**TASK DESCRIPTION**
Only one span of the listing below should come back. It runs from the line with "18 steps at" through the line with "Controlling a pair", and each of its lines must be reproduced exactly.

**RAW DATA**
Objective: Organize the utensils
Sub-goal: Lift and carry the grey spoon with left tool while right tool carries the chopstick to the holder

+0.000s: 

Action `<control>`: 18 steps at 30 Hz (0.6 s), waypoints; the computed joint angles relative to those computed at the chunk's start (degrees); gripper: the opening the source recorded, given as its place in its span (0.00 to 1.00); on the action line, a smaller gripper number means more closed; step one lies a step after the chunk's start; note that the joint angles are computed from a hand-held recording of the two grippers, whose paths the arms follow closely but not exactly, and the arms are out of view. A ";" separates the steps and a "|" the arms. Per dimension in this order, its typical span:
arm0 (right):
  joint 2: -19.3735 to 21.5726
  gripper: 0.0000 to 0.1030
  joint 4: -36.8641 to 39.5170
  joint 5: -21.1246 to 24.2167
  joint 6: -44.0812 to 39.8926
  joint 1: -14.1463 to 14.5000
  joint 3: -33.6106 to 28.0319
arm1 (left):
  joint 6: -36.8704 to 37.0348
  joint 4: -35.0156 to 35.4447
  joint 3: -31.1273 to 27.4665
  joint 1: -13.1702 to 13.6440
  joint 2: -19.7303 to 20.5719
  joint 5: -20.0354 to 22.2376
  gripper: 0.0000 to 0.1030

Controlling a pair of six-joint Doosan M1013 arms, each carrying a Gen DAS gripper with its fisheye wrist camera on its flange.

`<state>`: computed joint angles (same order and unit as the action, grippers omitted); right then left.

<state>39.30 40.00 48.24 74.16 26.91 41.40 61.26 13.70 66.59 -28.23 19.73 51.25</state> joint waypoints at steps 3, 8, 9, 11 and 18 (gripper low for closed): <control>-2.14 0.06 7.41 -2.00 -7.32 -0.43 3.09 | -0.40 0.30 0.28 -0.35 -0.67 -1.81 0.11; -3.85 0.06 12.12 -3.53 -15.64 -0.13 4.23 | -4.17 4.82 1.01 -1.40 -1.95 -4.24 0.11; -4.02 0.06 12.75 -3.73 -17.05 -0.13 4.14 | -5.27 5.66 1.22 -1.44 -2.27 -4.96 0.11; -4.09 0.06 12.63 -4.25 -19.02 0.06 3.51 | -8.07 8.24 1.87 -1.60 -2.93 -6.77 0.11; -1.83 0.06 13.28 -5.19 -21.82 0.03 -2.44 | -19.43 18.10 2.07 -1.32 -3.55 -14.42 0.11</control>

**EXERCISE RESPONSE**
Action `<control>`: 18 steps at 30 Hz (0.6 s), waypoints; the computed joint angles relative to those computed at the chunk's start (degrees); gripper: the opening the source recorded, given as its place in its span (0.00 to 1.00); on the action line, a smaller gripper number means more closed; step one lies a step after the chunk's start; note that the joint angles are computed from a hand-held recording of the two grippers, whose paths the arms follow closely but not exactly, and the arms are out of view. A ";" separates the steps and a "|" the arms. Per dimension in this order, its typical span:
arm0 (right):
  joint 2: -19.3735 to 21.5726
  gripper: 0.0000 to 0.1030
  joint 4: -36.8641 to 39.5170
  joint 5: -21.1246 to 24.2167
  joint 6: -44.0812 to 39.8926
  joint 1: -14.1463 to 14.5000
  joint 3: -33.6106 to 28.0319
arm1 (left):
  joint 6: -36.8704 to 37.0348
  joint 4: -35.0156 to 35.4447
  joint 3: -31.1273 to 27.4665
  joint 1: -13.1702 to 13.6440
  joint 2: -19.7303 to 20.5719
  joint 5: -20.0354 to 22.2376
  gripper: 0.0000 to 0.1030

Controlling a pair of six-joint Doosan M1013 arms, each carrying a Gen DAS gripper with its fisheye wrist camera on its flange.

This exercise requires no further answer.